Thierry Michel : Je pense que c’est au spec­ta­teur de défi­nir ce que je fais. Je n’aime pas trop que le réa­li­sa­teur fasse l’exé­gèse de son propre tra­vail. Les lec­tu­res sont plu­riel­les. Les Congolais vont voir des choses, par­fois même dans le lan­gage, qu’un Belge ne verra pas. Ils vont com­pren­dre la sub­ti­lité des bas­cu­le­ments du fran­çais vers le swa­hili, le chi­luba ou le lin­gala. J’essaie tou­jours de faire des films où je ne donne pas de leçon, où je ne dis pas le bien du mal, où j’essaie de poin­ter les grands moments de vérité pour que le spec­ta­teur puisse faire son propre che­mi­ne­ment et son propre juge­ment. Il y a le ver­dict que le tri­bu­nal a fait qui est une vérité judi­ciaire mais ce n’est qu’une demi-vérité. La vérité ultime, comme disait Démocrite, est au fond du puits et le puits d’un crime d’état est un puits très pro­fond. Néanmoins je pense qu’à tra­vers ce film, chaque spec­ta­teur se fait son propre ver­dict en son âme et cons­cience .

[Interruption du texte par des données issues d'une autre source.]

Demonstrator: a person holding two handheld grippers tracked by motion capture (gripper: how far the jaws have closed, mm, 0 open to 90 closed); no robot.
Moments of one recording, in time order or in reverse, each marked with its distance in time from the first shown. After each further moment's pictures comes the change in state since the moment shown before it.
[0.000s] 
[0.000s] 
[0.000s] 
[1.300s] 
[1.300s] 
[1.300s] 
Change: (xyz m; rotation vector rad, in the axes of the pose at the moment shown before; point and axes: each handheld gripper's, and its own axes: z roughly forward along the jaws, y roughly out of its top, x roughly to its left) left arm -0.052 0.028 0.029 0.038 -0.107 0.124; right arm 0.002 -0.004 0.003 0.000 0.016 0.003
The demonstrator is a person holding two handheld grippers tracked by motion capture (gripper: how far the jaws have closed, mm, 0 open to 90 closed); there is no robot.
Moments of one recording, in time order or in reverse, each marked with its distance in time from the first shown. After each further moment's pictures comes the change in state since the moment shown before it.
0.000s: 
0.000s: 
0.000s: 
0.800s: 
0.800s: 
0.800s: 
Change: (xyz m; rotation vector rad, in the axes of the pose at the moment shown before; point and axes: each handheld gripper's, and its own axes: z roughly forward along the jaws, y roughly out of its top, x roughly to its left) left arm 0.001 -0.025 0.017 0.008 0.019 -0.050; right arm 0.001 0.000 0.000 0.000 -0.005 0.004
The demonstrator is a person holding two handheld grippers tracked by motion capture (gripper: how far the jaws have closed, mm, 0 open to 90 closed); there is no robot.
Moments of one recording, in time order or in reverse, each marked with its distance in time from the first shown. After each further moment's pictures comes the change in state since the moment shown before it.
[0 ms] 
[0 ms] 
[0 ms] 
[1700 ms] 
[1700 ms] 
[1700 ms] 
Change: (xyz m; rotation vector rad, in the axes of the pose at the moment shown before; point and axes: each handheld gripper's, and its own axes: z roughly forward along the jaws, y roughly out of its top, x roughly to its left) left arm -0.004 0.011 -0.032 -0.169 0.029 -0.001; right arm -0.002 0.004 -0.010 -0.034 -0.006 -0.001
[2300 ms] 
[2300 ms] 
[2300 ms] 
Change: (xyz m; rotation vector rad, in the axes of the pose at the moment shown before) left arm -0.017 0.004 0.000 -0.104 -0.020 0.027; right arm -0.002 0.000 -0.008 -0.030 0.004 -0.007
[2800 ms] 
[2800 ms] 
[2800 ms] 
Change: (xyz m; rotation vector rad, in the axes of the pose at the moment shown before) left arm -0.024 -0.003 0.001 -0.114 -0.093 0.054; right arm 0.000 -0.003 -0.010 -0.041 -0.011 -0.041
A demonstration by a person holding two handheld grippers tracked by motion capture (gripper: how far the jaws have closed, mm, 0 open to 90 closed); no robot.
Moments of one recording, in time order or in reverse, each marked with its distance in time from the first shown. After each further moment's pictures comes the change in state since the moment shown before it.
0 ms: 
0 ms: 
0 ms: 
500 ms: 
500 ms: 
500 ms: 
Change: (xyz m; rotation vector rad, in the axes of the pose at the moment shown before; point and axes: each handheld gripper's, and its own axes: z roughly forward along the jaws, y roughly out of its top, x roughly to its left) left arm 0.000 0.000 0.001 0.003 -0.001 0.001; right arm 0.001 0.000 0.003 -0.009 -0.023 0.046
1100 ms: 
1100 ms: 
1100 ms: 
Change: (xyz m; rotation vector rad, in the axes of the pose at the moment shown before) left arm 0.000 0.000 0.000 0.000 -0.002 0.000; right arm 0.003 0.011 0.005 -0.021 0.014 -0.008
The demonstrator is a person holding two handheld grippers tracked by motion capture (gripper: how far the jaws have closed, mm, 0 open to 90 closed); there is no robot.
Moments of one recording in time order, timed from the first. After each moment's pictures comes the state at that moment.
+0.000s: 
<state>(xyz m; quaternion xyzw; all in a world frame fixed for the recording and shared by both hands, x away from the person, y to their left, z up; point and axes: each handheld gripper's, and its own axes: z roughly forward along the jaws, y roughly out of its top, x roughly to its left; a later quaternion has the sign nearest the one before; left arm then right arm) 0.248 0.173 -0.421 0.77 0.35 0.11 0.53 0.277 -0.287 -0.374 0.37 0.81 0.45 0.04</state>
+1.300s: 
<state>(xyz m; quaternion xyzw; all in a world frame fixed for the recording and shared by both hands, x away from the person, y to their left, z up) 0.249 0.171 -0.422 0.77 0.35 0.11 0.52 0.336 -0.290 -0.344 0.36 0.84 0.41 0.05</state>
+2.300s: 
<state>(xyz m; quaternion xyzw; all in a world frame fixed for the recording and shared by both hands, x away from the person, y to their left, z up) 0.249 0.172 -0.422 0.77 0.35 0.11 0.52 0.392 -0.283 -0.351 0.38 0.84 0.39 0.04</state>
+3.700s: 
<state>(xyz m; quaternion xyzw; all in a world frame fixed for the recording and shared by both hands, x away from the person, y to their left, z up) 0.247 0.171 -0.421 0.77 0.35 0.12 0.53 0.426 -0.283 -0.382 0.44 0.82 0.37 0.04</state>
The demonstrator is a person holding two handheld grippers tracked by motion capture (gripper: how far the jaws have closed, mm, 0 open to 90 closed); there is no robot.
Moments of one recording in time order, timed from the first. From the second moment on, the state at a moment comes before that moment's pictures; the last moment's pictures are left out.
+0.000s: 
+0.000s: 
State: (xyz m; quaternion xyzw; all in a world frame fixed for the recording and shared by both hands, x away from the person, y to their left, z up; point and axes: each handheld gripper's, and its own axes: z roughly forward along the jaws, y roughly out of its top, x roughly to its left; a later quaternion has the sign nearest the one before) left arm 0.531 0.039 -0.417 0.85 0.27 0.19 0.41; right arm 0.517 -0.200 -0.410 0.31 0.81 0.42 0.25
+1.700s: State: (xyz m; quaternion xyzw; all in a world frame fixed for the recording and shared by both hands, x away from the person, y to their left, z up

Il vous est sou­vent arrivé de ne pas être sélec­tionné dans cer­tai­nes com­pé­ti­tions parce que vous étiez Belge et non Congolais. Qu’en dites-vous aujourd’hui ?

Thierry Michel : Oh, il y a cette vieille ques­tion... Dans un débat où se posait à nou­veau cette ques­tion de la légi­ti­mité du Blanc qui filme les Noirs, un oppo­sant congo­lais his­to­ri­que a dit : « La ques­tion de la cou­leur de peau de Thierry Michel n’est pas un pro­blème, il suffit d’aller ache­ter du cirage pour résou­dre la ques­tion très rapi­de­ment. Il a le cou­rage de le faire, il tra­vaille avec nous, il tra­vaille pour nous, arrê­tons ces que­rel­les cor­po­ra­tis­tes ».